Which path makes more sense to go down?

ParisLiakos’s picture

ParisLiakos CreditAttribution: ParisLiakos commented
Title: Remove unused variable: 'media_wysiwyg_wysiwyg_allowed_attributes' » Make 'media_wysiwyg_wysiwyg_allowed_attributes' configurable from UI
Category: Bug report » Task

yes, good point there;) i would prefer this path^. lets rename this issue to reflect this

ParisLiakos’s picture

ParisLiakos CreditAttribution: ParisLiakos commented
Status: Active » Needs review
FileSize
media-media_wysiwyg_wysiwyg_allowed_attributes_UI-2168291-8.patch901 bytes
LittleRedHen’s picture

LittleRedHen CreditAttribution: LittleRedHen commented
Related issues: +#2748663: Alter hook for wysiwyg allowed attributes

This patch means that the media_wysiwyg_wysiwyg_allowed_attributes variable value is a string of space-separated attribute names, which is not what the various functions that use it are expecting.
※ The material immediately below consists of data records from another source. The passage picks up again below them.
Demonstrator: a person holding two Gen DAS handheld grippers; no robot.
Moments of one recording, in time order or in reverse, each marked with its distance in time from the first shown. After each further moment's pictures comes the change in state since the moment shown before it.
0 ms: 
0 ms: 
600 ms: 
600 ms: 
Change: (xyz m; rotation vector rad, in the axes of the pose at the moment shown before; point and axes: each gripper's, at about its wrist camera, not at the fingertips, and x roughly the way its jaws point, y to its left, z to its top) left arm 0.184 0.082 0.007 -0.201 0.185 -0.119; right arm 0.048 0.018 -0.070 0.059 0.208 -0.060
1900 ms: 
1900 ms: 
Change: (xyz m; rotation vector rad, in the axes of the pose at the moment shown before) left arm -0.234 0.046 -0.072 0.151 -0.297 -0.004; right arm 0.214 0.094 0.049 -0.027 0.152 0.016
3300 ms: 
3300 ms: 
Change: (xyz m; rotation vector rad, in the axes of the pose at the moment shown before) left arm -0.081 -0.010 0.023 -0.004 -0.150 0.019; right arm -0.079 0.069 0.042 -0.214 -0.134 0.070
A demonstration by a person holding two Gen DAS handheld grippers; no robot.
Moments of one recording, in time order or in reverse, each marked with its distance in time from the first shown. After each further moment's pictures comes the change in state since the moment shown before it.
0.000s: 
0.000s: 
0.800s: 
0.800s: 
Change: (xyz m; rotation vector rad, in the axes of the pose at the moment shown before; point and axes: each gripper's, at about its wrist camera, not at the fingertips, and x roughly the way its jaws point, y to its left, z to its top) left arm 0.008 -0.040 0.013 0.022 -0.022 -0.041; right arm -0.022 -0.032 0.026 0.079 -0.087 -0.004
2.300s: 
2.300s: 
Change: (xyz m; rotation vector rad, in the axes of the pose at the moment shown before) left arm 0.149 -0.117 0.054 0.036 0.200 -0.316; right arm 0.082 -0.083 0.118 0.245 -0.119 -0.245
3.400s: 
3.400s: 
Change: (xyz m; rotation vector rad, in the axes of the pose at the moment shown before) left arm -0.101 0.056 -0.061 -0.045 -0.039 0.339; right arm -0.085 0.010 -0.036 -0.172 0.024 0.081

The issue at https://www.drupal.org/node/2748663 implements the other suggested solution to have an alter hook instead: you probably only need one or the other.

joseph.olstad’s picture

joseph.olstad
Primary language French
CreditAttribution: joseph.olstad commented

@LittleRedHen seeing as we've gone with your method
close this as 'closed outdated' ? or duplicate of #2748663: Alter hook for wysiwyg allowed attributes ?

joseph.olstad’s picture

joseph.olstad
Primary language French
CreditAttribution: joseph.olstad commented
Status: Needs review » Closed (outdated)

Closing:
seems to me this issue is no longer relevant.

if you still are concerned about this issue, open a new issue describing (in detail) the use case and add a reference to this closed issue.